A good dataset is a great citation and a great way to build your profile as a researcher, Julie Gould finds.

As a biomedical science student, Jake Schofield felt frustrated at the length of time it took to repeat experiments, record results and manage protocols, with most of the work paper-based.

In 2016 he and Jan Domanski, a biochemist with programming skills, launched Labstep, an online platform to help scientists record and reproduce experiments.

Schofield, now Labstep's CEO, tells Julie Gould how launching a start-up and seeking investor funding has honed his business skills.

"Every step we've taken has been a huge learning experience," he says. "I wish there were more opportunities for scientists to try entreprenurial pursuits. Scientific analytical problem-based thinking has so many parallels in the start-up world."

Brian MacNamee, a computer scientist at University College Dublin, outlines the high value of data and its potential to solve science's reproducibility crisis, citing large sky-scanning telescope projects as an example.

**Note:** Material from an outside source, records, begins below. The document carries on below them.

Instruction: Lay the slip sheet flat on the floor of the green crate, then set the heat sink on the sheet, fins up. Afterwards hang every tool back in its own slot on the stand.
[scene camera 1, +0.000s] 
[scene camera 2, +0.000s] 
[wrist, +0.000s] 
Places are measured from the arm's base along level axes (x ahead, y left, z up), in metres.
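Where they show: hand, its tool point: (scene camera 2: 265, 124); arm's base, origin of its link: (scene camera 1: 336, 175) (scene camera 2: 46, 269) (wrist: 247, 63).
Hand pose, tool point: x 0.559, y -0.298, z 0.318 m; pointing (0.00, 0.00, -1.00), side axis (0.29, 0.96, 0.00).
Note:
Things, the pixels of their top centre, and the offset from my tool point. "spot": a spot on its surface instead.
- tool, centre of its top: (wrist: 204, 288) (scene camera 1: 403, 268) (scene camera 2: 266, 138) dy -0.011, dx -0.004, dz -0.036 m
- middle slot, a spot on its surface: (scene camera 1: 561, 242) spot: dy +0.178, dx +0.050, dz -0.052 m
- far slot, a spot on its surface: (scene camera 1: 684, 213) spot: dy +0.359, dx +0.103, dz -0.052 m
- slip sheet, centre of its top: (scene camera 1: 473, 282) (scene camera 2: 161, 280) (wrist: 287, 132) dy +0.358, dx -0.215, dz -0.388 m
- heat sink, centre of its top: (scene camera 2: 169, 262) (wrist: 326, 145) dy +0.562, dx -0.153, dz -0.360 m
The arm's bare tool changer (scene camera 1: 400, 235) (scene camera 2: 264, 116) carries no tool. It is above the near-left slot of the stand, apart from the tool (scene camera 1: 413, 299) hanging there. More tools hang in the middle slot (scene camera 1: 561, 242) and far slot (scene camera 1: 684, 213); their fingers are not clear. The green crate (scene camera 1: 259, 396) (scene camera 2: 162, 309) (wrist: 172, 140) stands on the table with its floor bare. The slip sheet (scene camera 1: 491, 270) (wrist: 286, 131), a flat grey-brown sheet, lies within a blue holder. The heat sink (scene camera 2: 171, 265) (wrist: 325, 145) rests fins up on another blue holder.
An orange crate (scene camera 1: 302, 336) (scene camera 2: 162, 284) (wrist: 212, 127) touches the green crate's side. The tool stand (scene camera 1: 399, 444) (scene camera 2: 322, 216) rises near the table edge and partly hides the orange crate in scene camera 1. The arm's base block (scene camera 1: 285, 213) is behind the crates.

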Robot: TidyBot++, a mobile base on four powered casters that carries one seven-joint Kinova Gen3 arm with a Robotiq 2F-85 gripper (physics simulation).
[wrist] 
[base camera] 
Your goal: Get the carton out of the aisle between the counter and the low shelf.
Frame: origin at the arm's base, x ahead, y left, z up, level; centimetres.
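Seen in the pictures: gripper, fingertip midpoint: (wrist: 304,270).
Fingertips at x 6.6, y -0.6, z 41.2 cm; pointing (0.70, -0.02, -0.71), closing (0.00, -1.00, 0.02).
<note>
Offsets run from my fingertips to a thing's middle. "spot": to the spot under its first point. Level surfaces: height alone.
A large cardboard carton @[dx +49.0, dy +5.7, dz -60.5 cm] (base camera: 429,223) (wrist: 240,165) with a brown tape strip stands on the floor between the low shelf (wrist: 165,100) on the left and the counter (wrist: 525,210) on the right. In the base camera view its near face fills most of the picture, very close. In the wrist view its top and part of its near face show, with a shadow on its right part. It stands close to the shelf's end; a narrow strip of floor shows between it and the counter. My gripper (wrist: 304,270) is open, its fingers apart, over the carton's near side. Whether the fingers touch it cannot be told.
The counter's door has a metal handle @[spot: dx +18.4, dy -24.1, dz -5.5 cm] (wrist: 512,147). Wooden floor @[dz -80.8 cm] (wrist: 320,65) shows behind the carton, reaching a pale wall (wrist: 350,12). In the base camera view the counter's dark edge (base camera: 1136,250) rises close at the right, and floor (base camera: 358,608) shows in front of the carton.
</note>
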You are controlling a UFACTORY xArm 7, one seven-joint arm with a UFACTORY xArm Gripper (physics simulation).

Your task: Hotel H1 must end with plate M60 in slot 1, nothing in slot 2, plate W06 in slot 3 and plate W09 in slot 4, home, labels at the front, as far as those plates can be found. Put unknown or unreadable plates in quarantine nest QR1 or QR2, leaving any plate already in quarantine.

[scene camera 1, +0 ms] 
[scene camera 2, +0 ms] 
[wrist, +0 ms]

"These projects are generating colossal amounts of data scanning large portions of the sky and that data needs to be categorised," he says. "Astrophysicists want to go to large data collections and look for the bits they are interested in. It's impossible to do that by hand. You need to put machine learning systems into those pipelines to categorise and compare data.

"Other researchers are not reading a paper and trying to figure out where the gremlins are inside a data set. They can open the dataset up and find it themselves."